Zellen nutzen energieaufwendige Transportmechanismen, um große Partikel oder große Mengen kleiner Partikel in die Zelle hinein oder aus der Zelle heraus zu transportieren. Zellen hüllen die Partikel in kugelförmige Membranen ein, die Vesikel oder Vakuolen genannt werden. Vesikel, die Material in die Zelle transportieren, werden aus der Zellmembran aufgebaut. Diese Vesikel kapseln externe Moleküle ein und transportieren sie in die Zelle in einem Prozess, der Endozytose genannt wird.

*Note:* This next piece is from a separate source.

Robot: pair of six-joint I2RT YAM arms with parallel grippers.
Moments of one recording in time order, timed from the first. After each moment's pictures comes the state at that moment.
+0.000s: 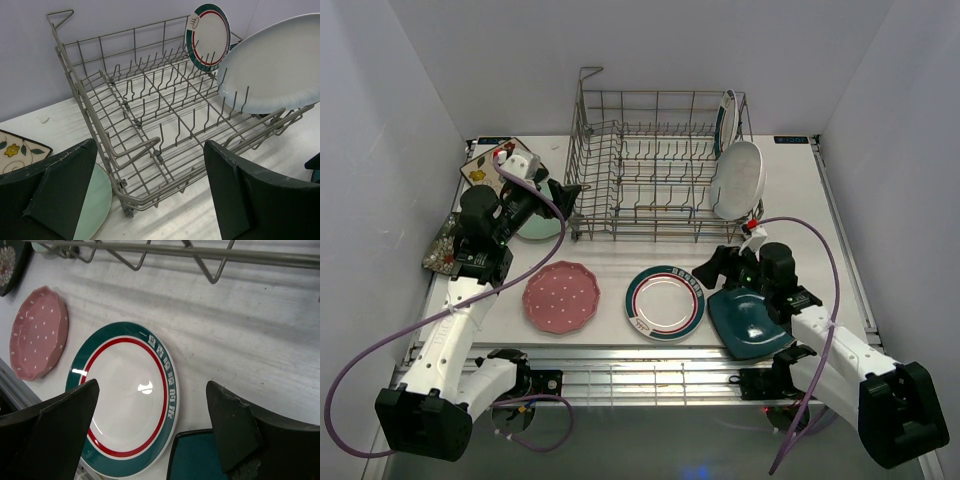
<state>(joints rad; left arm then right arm) -0.16 0.97 0.90 0.10 0.39 -0.02 0.36 0.91 0.32 0.16 -0.36 0.44</state>
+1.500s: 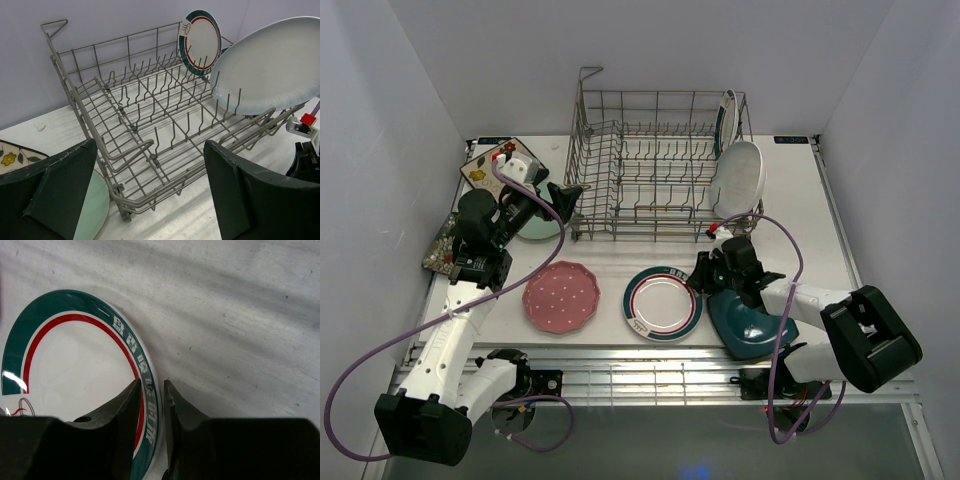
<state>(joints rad) -0.16 0.95 0.88 0.13 0.43 -0.02 0.54 1.33 0.43 0.22 -0.25 0.36</state>
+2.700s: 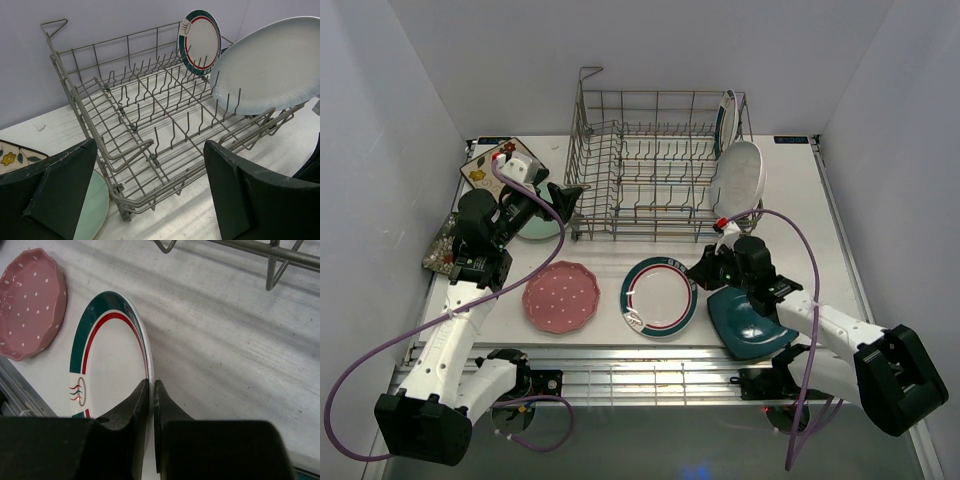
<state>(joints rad) -0.16 0.95 0.88 0.13 0.43 -0.02 0.55 1.11 0.42 0.18 -0.28 0.37</state>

Die Pinozytose ist eine der drei Hauptarten der Endozytose. Bei der Pinozytose nimmt die Zelle über winzige Vesikel wiederholt Flüssigkeit aus der Umgebung auf. Die Pinozytose wird von vielen Zelltypen genutzt. Im Dünndarm nutzen borstige Ausstülpungen, Mikrovilli genannt, die Pinozytose zur Aufnahme von Nährstoffen aus der Nahrung. Eizellen nutzen die Pinozytose, um vor der Befruchtung Nährstoffe zu beziehen.

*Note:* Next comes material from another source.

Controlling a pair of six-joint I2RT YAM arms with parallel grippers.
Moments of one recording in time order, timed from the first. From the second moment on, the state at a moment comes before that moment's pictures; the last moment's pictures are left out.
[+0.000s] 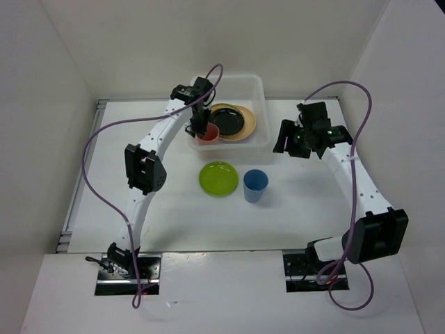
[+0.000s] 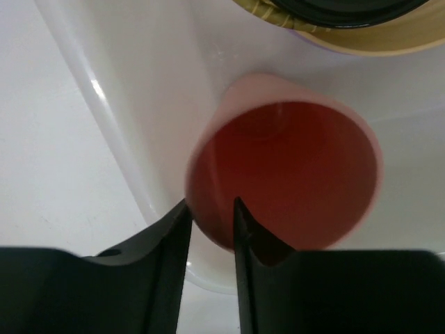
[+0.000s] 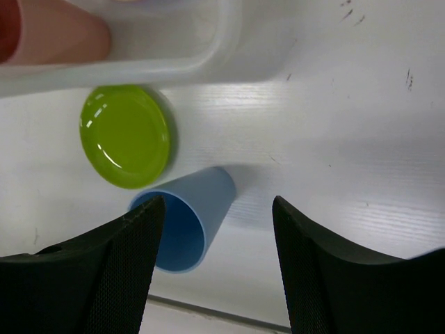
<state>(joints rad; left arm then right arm) -0.43 2.39 2.52 -1.30 -0.12 -0.18 0.18 1.36 1.33 -0.82 -0.12 0.38</state>
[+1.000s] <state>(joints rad) -0.44 2.25 2.56 -1.31 -0.04 -0.19 0.43 1.42 1.16 -0.85 -0.03 0.41</state>
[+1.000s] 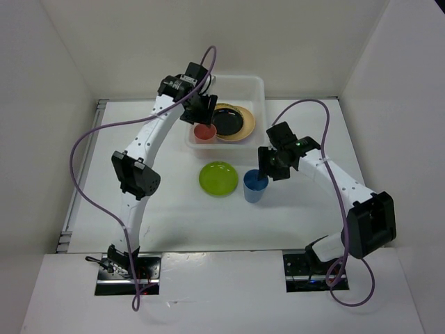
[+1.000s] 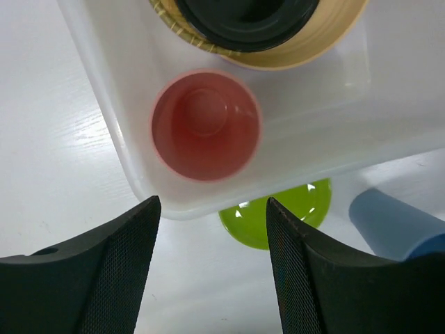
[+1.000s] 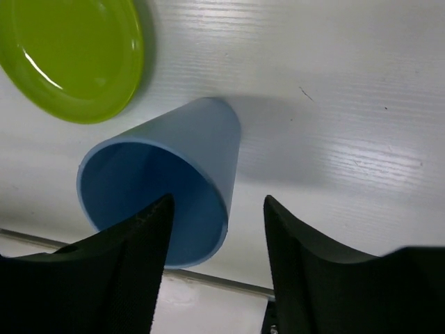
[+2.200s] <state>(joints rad) -0.44 1.91 2.70 -1.29 -0.07 -0.22 0.44 1.58 1.77 -0.97 -0.01 0.40</state>
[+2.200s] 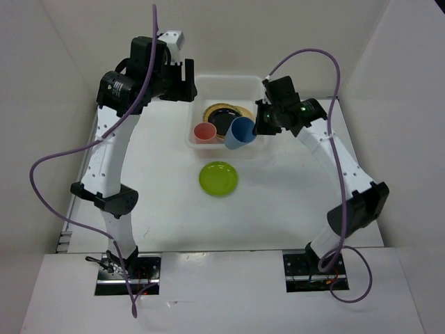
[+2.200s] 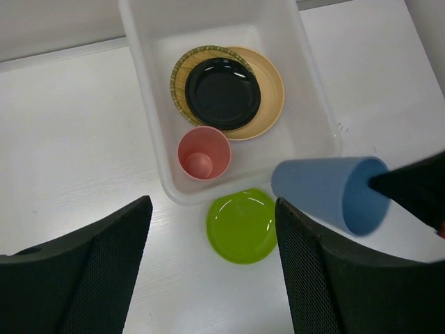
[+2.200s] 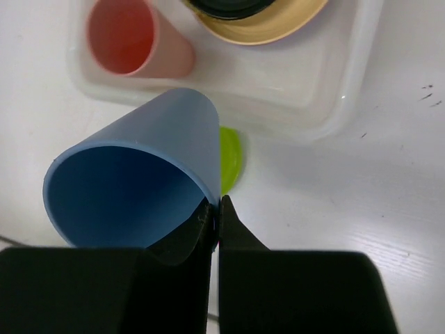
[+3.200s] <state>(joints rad) -0.44 1.79 2.59 -1.29 -0.10 -0.22 0.35 1.92 1.80 -0.83 0.13 0.41</state>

Bei der Pinozytose und anderen Formen der Endozytose bilden sich Vesikel, wenn sich Teile der Zellmembran nach innen einstülpen. Dadurch entstehen tränenförmige Taschen, die das Material umgeben welches in die Zelle transportiert wird. Bei der Pinozytose besteht das eingeführte Material aus Flüssigkeit und anderen Molekülen. Wenn sich die Membran verbindet, klemmen sich die Vesikel ab und trennen sich von der Membran. Dabei gelangen die Vesikel in die Zelle und transportieren die eingeschlossenen Stoffe in das Zellinnere.

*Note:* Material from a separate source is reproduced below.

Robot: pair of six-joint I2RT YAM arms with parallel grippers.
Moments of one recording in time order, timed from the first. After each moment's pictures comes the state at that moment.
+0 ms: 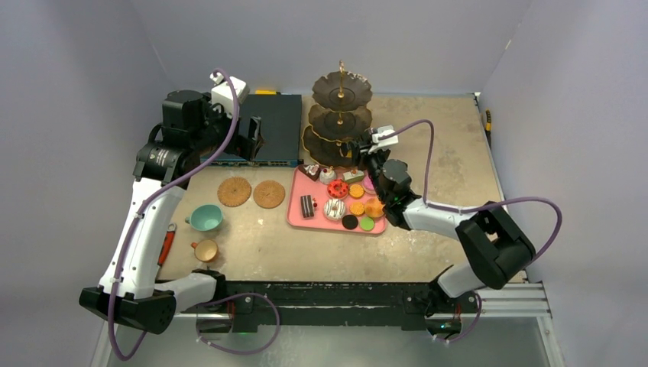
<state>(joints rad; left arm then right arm) -0.22 1.17 1.49 -0.79 0.26 0.14 0.63 1.48 0.65 0.83 0.31 0.07</state>
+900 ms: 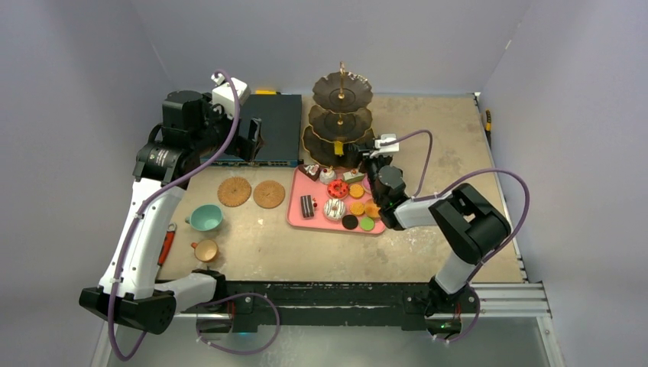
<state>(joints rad) -0.22 1.17 1.49 -0.79 0.26 0.16 0.60 1.70 0.61 1.10 0.43 0.11</state>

Spezifische Merkmale unterscheiden die Pinozytose von den anderen Formen der Endozytose, der Phagozytose und der rezeptorvermittelten Endozytose. Während bei der Phagozytose große Partikel transportiert werden, transportiert die Pinozytose Flüssigkeiten zusammen mit kleineren Partikeln. Die bei der Pinozytose erzeugten Vesikel sind im Vergleich zur Phagozytose wesentlich kleiner. Außerdem ist die Pinozytose im Gegensatz zur rezeptorvermittelten Endozytose nicht spezifisch, obwohl sie durch bestimme Moleküle induziert wird. Man kann sich die Pinozytose also als einen chancengleichen Import vorstellen, bei dem die umgebende extrazelluläre Flüssigkeit zusammen mit den darin enthaltenen Partikeln aufgenommen wird.